Heres the code I am using:
Code:
import re
string = "http://www.google.com"
regex = re.compile("(?i)\b((?:[a-z][\w-]+:(?:/{1,3}|[a-z0-9%])|www\d{0,3}[.]|[a-z0-9.\-]+[.][a-z]{2,4}/)(?:[^\s()<>]+|\(([^\s()<>]+|(\([^\s()<>]+\)))*\))+(?:\(([^\s()<>]+|(\([^\s()<>]+\)))*\)|[^\s`!()\[\]{};:'\".,<>?«»“”‘’]))")
r = regex.search(string)
print(r)
I am using Python 3.2
Search google for "gruber regex" to find where I got it from. I am a new member and cannot post urls.
Any Ideas what is causing this to return None?

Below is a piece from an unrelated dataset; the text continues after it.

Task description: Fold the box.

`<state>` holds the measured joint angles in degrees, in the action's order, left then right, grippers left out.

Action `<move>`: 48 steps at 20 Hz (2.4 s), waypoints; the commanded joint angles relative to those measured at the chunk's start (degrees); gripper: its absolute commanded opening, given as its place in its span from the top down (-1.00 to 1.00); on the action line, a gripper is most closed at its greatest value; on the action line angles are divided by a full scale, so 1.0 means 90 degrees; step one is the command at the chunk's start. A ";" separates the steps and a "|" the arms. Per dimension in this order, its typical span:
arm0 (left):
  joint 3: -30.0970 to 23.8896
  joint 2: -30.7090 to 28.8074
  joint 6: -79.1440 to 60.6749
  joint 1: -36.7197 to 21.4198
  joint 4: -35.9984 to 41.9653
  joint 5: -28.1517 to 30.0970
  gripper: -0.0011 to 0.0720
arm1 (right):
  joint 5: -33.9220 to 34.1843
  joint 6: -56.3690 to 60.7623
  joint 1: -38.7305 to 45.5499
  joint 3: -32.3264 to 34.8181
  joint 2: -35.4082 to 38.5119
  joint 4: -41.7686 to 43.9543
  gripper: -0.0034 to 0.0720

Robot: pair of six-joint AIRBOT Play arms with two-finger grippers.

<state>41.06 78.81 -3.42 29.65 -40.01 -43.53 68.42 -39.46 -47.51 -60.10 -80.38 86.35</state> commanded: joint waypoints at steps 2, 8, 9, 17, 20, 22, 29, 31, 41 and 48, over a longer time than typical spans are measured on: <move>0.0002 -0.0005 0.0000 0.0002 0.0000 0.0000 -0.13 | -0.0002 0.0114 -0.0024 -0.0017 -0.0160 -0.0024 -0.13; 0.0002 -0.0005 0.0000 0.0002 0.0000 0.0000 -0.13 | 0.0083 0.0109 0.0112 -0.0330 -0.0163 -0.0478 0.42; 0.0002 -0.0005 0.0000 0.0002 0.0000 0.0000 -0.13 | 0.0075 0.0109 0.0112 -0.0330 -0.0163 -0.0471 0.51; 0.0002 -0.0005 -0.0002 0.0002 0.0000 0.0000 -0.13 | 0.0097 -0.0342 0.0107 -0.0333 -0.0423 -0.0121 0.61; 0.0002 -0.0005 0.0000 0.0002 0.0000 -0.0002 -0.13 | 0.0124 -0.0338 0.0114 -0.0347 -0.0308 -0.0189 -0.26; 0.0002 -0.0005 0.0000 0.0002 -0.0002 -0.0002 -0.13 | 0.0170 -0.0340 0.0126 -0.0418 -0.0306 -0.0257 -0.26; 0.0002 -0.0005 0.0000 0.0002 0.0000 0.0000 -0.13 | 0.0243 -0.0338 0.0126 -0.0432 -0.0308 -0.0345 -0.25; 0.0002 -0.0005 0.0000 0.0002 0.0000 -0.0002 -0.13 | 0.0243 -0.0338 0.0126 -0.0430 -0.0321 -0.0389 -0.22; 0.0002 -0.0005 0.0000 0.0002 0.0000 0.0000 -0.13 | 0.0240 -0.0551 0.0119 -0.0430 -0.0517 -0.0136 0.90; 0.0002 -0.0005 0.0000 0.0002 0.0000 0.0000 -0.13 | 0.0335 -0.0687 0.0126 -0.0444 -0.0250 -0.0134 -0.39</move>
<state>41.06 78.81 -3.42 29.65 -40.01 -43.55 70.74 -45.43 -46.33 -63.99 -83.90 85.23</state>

September 14th, 2012, 10:20 PM
-
hmm, well first I started to figure out the string:
(?i) means ignore case,
then I got the bright idea---try it as a raw string! Notice I inserted an "r" before the '"'. Python has a bunch of ways to express string literals.
Code:
import re
string = "http://www.google.com"
regex = re.compile(r"(?i)\b((?:[a-z][\w-]+:(?:/{1,3}|[a-z0-9%])|www\d{0,3}[.]|[a-z0-9.\-]+[.][a-z]{2,4}/)(?:[^\s()<>]+|\(([^\s()<>]+|(\([^\s()<>]+\)))*\))+(?:\(([^\s()<>]+|(\([^\s()<>]+\)))*\)|[^\s`!()\[\]{};:'\".,<>?«»“”‘’]))")
r = regex.search(string)
print(r)
[code]
Code tags[/code] are essential for python code and Makefiles!
September 15th, 2012, 08:30 AM
-
Thanks! That worked perfectly.